Mary Lou accuses the UK of playing a 'game of chicken' with Irish interests, in British media blitz

The Sinn Féin leader also accused the British Prime Minister Theresa May of acting “in bad faith”.

SINN FÉIN PRESIDENT Mary Lou McDonald has accused the British Prime Minister Theresa May of acting “in bad faith” and “playing a game of chicken with Irish interests”, in several UK media appearances this morning.

The Dublin TD appeared on ITV’s flagship programme Good Morning Britain this morning, defending Sinn Féin’s decision not to take its seven seats in Westminster and speaking about the threat Brexit poses to the peace process in Northern Ireland.

McDonald said that it would be “utterly reckless” for any British Prime Minister “to knowingly and cynically destabilize peace in Northern Ireland”, referring to May’s attempts to renegotiate the backstop, a clause in her Brexit deal that avoids a hard border on the island of Ireland.

Later, on BBC Radio 4 Today, McDonald said that ”the British government has played a game of chicken with Irish interests, they’re running down the clock”.

She added: “Brexit threatens to sunder the entire constitutional and political framework that accommodates the current stability and beds-down the peace process.”
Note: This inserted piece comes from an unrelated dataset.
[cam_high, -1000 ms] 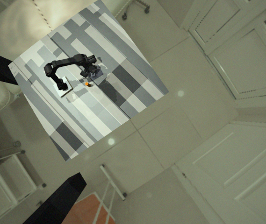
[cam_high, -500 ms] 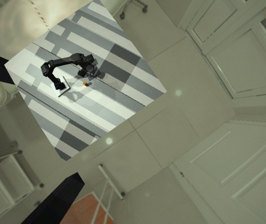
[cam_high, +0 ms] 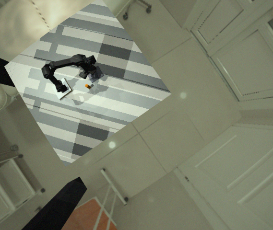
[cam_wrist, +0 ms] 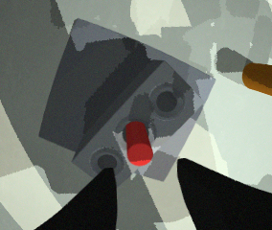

Answering a number of questions about why Sinn Féin MPs don’t take their seats in Westminster in order to influence the direction Brexit is taking, McDonald told Good Morning Britain:

We have no business in your parliament… I’ve watched the sometimes very strange and exotic antics at Westminster throughout this whole Brexit process, and I am not convinced, and you won’t convince me, that by being in the middle of the melee we would be well positioned to protect Irish interests. I would not accept that.

She said that Sinn Féin participates in the Brexit debate through the European Union; both Mary Lou McDonald and Michelle O’Neill have met with EU negotiator Michel Barnier in relation to Northern Ireland and the backstop.

McDonald added that “as an observer” she thought that the Brexit debate in the House of Commons “has been about England in the first instance, which is fair enough, about English interests, which is also fair enough”.

Speaking to BBC News afterwards, McDonald called for a referendum on Irish unity.

“People across Ireland have an appetite for progress and should be given the opportunity to decide their own future through a unity referendum,” she said.

There are less than 50 days until the 29 March, the date by which the UK must leave the EU (barring an extension to Article 50, which looks increasingly unlikely).

The UK parliament overwhelmingly voted to reject Theresa May’s deal last month; she has promised to try to obtain concessions on the backstop in order to get the deal passed before the 29 March.

The EU has responded by saying that both the Withdrawal Agreement and the backstop are not up for renegotiation.

Yesterday, May said that if there is no breakthrough on the backstop by the 26 February, that another amendable motion would be tabled on 27 February, which could mean MPs vote on another series of options on what to do next.

In response to a question from MP Chris Leslie, May denied that putting a time limit on the backstop would be like putting a time limit on the Good Friday Agreement.